For a number of complex systems, a simple abstraction of their organization in terms of networks is not sufficient for understanding their structure, dynamics, and function. This observation raises fundamental questions: When are simple network models sufficient and when are they not? What additional ingredients are needed to accurately model the dynamical processes? With access to more and more relational data, what are the most efficient ways to capture the structural information?
These are questions that we would like to address in aour workshop on Higher-Order Models in Network Science, which is co-organized by Dr. Renaud Lambiotte, Dr. Martin Rosvall and Dr. Ingo Scholtes. The satellite will be co-located with NetSci 2014, the premiere international conference on complex networks. It be held on Tuesday, June 3rd, 2014 at University of California, Berkeley.
Today, Dr. Ingo Scholtes will give a talk on our recent work Categorizing Bugs with Social Networks at SE2014, the most important software engineering conference held in the german-speaking countries. Contributions to SE 2014 were on an invitation-only basis and required a previous publication at one of the international top-notch software engineering conferences.
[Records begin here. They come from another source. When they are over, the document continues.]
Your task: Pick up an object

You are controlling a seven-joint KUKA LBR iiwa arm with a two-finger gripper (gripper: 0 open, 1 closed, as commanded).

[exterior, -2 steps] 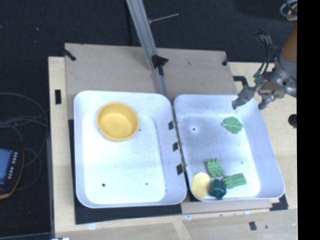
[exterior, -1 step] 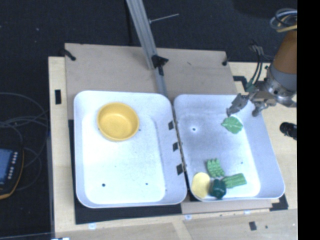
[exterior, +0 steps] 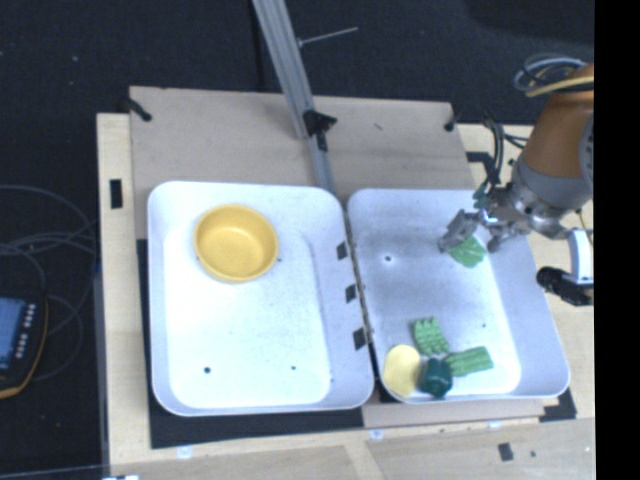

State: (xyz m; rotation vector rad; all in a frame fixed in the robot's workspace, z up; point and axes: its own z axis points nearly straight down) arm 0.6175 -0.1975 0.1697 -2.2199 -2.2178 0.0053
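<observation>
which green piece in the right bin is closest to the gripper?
The pale green piece at the gripper, high in the right bin. The ridged green block, green bar and dark teal piece cluster near the bottom edge.

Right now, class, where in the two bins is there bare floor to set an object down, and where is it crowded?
Free: the left bin below and right of the yellow bowl; the right bin's middle, between the gripper and the green pieces. Crowded: its lower-left corner, around the yellow disc.

Yellow bowl (exterior: 237,243) in left bin (exterior: 250,378). Metal rail (exterior: 285,58) slanting across surface (exterior: 400,138). Handheld pendant (exterior: 18,338) at far left.
</observation>
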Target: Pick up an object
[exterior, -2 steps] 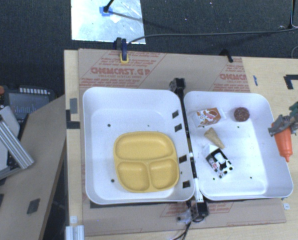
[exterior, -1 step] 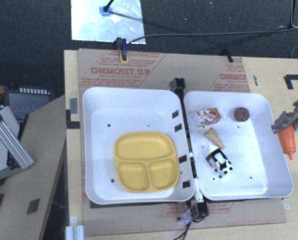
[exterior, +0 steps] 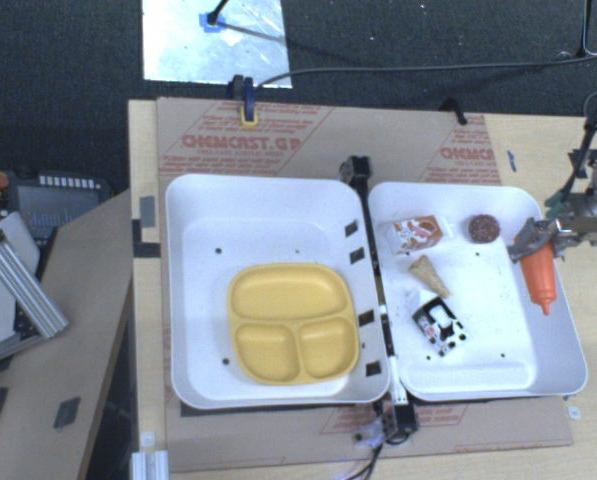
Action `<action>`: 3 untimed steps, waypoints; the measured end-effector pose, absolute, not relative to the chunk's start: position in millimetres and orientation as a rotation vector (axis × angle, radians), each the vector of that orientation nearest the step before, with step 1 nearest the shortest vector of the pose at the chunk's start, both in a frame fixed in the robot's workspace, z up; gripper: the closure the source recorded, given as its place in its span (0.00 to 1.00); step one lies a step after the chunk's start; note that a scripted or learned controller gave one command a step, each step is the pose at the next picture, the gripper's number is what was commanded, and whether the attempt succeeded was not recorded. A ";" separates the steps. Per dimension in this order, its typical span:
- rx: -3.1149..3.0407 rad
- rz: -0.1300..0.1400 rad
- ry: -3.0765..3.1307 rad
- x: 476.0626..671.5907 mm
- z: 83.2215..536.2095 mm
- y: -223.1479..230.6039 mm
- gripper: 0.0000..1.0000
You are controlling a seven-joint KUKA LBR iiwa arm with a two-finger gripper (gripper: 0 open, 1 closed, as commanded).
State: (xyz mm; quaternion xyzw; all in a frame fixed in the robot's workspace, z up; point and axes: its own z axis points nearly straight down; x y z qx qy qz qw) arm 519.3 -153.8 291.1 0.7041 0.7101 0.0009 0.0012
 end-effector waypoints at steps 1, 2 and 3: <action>2.210 0.003 2.231 518.3 289.8 -106.5 1.00; 2.209 0.004 2.233 523.4 282.6 -47.0 1.00; 2.209 0.005 2.234 521.2 275.7 12.8 1.00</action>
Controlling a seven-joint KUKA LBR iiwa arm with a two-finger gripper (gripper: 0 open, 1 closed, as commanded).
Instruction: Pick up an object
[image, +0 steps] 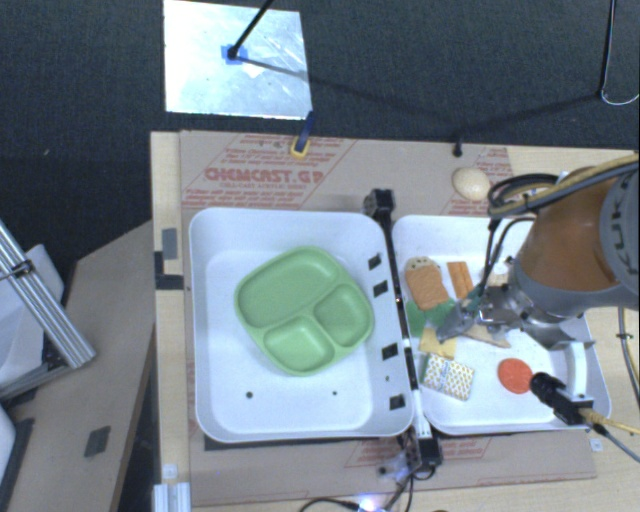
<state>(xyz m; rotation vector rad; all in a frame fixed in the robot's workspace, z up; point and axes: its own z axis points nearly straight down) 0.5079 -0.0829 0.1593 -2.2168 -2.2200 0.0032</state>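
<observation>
1. Two shallow white bins are set side by side on the bench so that objects can be picked from one bin and the other kept as a receiving area. The left white bin (215, 400) carries a light green three-compartment plastic plate (303, 309), which lies near the bin's centre.

2. The candidate objects are grouped in the right white bin (480, 228), toward its left wall: a tan biscuit-shaped piece (427, 284), an orange rectangular bar (460, 279) just beside it, a green flat piece (437, 318), a yellow piece (438, 346), a pale patterned square packet (447, 377) near the front edge, and a red round disc (515, 374) further right.

3. The grey two-finger gripper (462, 321) is positioned low over the left-centre cluster, beside the green flat piece, presumably because the densest group offers the most grasp targets.

4. The finger state cannot be told; the tips are blurred against the objects beneath. No object is seen between them, so a grasp is not judged complete.

5. A beige egg-shaped object (470, 182) rests on the bench beyond the right bin's far edge, outside the picking area.
</observation>
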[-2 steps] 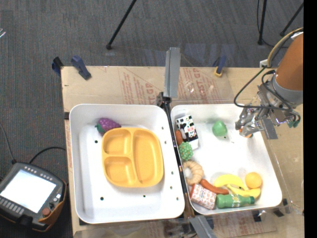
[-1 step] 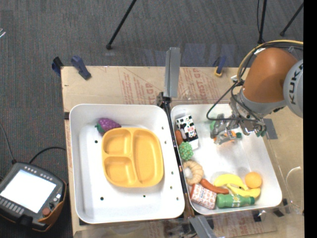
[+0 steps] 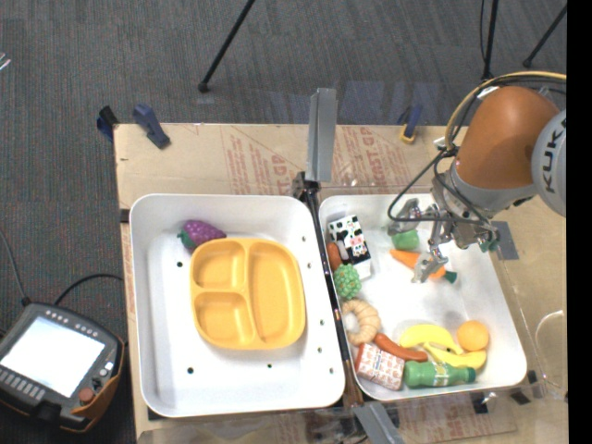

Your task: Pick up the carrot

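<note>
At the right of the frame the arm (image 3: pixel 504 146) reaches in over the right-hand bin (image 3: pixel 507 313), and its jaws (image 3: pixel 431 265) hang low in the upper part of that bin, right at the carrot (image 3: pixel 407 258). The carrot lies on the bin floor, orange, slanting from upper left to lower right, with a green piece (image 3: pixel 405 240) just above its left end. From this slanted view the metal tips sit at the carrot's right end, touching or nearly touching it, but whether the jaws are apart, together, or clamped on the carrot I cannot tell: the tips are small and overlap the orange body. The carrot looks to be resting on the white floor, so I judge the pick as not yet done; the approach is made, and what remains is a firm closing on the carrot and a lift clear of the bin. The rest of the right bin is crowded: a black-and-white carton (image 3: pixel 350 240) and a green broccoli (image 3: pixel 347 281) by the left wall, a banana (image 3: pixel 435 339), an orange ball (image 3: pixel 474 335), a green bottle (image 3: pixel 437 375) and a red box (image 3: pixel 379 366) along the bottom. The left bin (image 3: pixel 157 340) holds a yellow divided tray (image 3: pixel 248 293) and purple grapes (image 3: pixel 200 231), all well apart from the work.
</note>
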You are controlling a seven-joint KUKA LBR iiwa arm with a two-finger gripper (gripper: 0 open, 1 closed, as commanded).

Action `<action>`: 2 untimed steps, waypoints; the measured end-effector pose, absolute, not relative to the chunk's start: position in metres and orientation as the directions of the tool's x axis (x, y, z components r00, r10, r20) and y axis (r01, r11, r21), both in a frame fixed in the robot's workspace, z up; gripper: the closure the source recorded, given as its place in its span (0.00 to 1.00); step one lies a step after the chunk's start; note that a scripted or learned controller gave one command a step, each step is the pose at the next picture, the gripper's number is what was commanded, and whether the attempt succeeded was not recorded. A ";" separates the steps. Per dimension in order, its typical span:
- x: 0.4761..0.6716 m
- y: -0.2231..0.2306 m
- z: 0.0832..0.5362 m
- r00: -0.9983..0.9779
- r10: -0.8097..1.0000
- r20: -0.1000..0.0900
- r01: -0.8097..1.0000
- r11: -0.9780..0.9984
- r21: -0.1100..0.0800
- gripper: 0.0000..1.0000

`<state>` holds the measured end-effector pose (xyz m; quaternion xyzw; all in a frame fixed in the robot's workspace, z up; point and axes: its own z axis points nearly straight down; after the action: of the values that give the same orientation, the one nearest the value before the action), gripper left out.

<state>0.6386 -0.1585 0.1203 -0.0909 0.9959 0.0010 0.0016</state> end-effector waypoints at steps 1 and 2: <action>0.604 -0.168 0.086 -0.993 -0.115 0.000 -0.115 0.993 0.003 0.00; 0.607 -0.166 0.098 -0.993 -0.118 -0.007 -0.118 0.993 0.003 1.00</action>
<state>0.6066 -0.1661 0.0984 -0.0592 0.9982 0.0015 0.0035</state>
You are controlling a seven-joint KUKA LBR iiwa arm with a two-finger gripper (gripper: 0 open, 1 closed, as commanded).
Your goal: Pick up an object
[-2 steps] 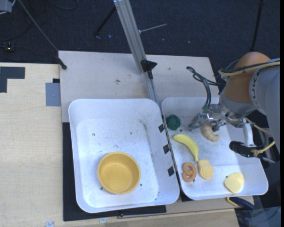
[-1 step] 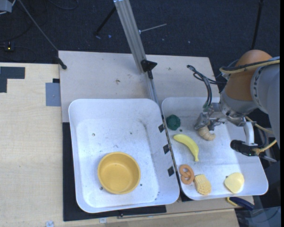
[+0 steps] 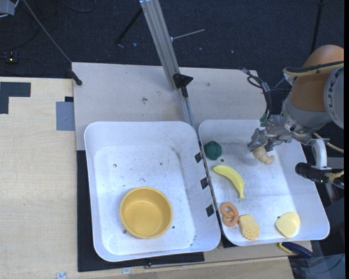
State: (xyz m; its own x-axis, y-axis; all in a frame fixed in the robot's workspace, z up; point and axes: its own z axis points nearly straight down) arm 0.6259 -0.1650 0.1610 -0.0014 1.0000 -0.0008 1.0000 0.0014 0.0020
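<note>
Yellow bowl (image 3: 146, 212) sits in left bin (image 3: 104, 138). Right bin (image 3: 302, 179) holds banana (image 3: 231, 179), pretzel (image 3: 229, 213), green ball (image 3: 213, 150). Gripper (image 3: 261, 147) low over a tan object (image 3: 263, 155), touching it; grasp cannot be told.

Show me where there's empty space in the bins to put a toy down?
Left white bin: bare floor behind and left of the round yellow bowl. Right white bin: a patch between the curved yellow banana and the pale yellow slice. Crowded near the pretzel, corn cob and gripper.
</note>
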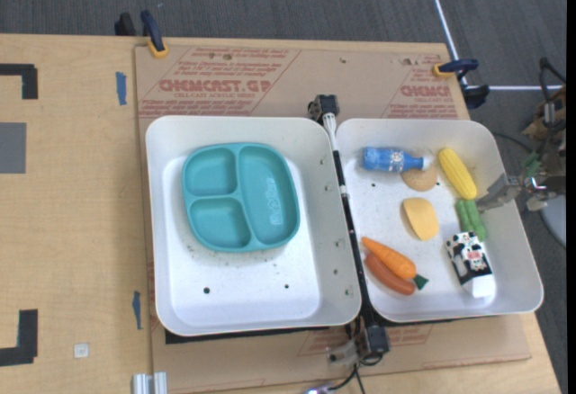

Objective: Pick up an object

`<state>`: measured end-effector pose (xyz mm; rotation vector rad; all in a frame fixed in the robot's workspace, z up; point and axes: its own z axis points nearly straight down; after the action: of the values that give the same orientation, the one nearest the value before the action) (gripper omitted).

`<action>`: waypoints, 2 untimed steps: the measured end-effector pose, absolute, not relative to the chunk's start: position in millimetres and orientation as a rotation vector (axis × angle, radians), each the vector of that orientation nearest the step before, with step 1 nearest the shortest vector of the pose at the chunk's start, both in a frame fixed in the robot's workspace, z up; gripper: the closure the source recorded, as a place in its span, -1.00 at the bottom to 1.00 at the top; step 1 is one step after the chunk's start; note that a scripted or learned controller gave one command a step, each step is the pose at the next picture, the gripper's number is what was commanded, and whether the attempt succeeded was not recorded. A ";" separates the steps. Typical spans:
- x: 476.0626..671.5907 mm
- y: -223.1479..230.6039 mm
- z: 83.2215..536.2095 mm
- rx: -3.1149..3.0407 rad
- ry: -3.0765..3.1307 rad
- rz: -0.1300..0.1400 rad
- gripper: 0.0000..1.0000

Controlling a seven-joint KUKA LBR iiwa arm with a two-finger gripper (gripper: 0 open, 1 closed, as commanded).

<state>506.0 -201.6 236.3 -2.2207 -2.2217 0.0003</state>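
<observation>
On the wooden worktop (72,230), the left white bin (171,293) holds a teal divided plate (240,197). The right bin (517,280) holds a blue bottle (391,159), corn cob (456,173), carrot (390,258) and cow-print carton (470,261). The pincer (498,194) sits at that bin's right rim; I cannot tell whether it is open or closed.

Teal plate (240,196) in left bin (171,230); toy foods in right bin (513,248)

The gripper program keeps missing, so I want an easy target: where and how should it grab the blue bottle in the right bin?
Grip the blue bottle across the middle of its body, coming straight down. It lies flat on its side, lengthwise left to right, so the jaws should close on its near and far sides. A tan piece sits close by its cap end.
</observation>
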 end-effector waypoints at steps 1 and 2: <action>481.5 -181.4 95.1 -2.140 -2.304 -0.001 -1.00; 482.0 -181.4 104.6 -2.143 -2.305 -0.002 1.00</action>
<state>482.0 -181.4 104.6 -2.1426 -2.3047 -0.0021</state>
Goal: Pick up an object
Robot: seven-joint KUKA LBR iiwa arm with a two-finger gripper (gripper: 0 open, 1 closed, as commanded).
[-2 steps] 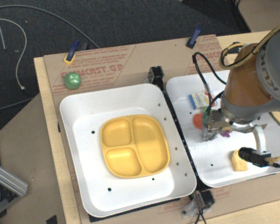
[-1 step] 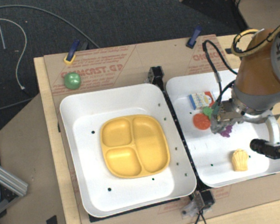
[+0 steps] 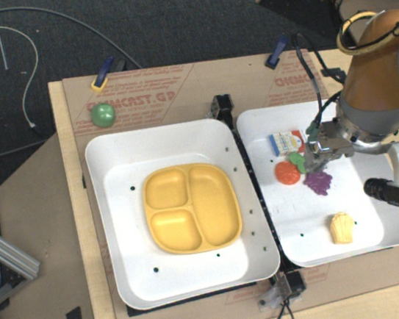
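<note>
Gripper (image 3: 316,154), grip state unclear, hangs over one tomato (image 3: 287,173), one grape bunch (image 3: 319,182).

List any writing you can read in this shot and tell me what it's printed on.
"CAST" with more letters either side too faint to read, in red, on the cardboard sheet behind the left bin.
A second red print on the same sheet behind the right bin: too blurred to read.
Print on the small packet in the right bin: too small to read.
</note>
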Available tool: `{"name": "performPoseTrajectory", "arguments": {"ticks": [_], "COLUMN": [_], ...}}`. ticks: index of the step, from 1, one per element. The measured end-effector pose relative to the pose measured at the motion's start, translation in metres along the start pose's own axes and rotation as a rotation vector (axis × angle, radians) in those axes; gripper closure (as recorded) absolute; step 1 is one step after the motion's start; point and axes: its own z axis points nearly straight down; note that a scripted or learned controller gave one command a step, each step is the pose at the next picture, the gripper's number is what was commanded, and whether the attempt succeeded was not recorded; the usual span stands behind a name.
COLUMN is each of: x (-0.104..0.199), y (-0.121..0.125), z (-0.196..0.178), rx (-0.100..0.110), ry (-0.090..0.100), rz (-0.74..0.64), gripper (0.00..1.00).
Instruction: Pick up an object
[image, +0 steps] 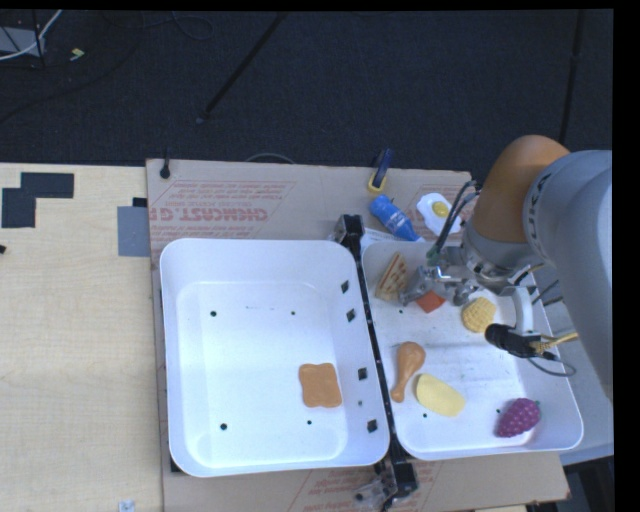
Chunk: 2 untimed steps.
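Observation:
My gripper is low in the right bin, near its back left part. Its fingers reach toward a small red-orange block and a tan waffle-like piece. The same bin holds a yellow corn cob, a brown drumstick, a pale yellow wedge and a purple grape bunch. In the left bin lies a slice of toast. I cannot make out whether anything sits between the fingers.
Behind the right bin, a blue bottle, a blue and yellow tool and a white and yellow egg-like toy lie on the cardboard. The grey arm with its orange band covers the right bin's back right corner.

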Motion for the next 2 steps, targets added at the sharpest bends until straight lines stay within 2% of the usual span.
{"name": "performPoseTrajectory", "arguments": {"ticks": [1,2], "x": [-0.001,-0.054], "y": [0.002,-0.028], "z": [-0.012,-0.003], "rx": [-0.007,-0.011], "ry": [-0.002,-0.003], "rz": [-0.001,0.001], "gripper": [1.00,1.00]}}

We are proud that the organizers identified our work as one of the last years' top contributions to the field of software engineering.
In our work, we quantitatively studied the importance of social structures on distributed software engineering processes. In particular, we combine Big Data techniques, network analysis and predictive analytics to automatically assess bug report quality. Our method can be used to improve the bug handling processes of large-scale Open Source Software communities. This work is an outcome of our research line of social software engineering and has been funded by the SNF in the context of a research project on distributed software engineering.